Your objective:
Go through the listing and return every line with "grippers" in it.

Dataset excerpt:
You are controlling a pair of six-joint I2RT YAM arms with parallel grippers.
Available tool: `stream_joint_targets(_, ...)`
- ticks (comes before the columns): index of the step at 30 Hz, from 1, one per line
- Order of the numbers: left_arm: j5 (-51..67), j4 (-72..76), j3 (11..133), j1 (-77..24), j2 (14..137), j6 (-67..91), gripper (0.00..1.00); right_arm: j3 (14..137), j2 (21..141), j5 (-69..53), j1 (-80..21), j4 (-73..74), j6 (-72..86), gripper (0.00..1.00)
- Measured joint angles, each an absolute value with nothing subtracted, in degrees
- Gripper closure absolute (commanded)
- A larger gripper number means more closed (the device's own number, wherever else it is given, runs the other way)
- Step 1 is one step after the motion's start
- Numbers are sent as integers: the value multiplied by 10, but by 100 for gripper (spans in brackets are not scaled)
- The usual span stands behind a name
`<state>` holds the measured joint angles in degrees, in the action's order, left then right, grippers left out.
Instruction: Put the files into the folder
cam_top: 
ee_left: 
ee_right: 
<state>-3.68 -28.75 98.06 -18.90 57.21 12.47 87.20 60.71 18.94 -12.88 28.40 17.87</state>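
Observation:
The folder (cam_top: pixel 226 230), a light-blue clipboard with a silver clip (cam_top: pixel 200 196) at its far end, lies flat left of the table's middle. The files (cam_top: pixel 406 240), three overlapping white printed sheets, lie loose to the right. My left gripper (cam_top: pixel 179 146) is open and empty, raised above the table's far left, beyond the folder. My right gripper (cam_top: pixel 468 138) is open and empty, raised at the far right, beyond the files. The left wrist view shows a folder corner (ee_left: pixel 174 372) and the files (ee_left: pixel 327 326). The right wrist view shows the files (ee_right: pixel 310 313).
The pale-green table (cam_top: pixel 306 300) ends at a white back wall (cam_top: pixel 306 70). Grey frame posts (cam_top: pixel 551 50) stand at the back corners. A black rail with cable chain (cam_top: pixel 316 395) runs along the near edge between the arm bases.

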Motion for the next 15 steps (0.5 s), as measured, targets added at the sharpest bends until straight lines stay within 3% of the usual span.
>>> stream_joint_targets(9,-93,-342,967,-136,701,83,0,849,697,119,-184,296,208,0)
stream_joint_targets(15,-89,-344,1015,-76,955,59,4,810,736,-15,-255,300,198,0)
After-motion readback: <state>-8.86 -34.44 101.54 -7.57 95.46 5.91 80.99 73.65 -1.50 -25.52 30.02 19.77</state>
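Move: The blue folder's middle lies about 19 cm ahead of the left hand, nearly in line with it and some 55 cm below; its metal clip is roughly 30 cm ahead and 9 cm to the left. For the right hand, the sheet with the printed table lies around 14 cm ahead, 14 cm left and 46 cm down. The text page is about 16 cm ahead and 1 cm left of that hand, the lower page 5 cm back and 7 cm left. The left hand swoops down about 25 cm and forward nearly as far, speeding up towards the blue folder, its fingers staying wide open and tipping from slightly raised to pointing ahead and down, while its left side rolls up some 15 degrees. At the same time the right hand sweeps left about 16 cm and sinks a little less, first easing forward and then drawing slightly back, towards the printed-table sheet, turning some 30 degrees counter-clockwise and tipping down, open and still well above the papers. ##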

Written response:
You are controlling a pair of six-joint I2RT YAM arms with parallel grippers.
`<state>` holds the measured joint angles in degrees, in the action's order, left then right, grippers left out.

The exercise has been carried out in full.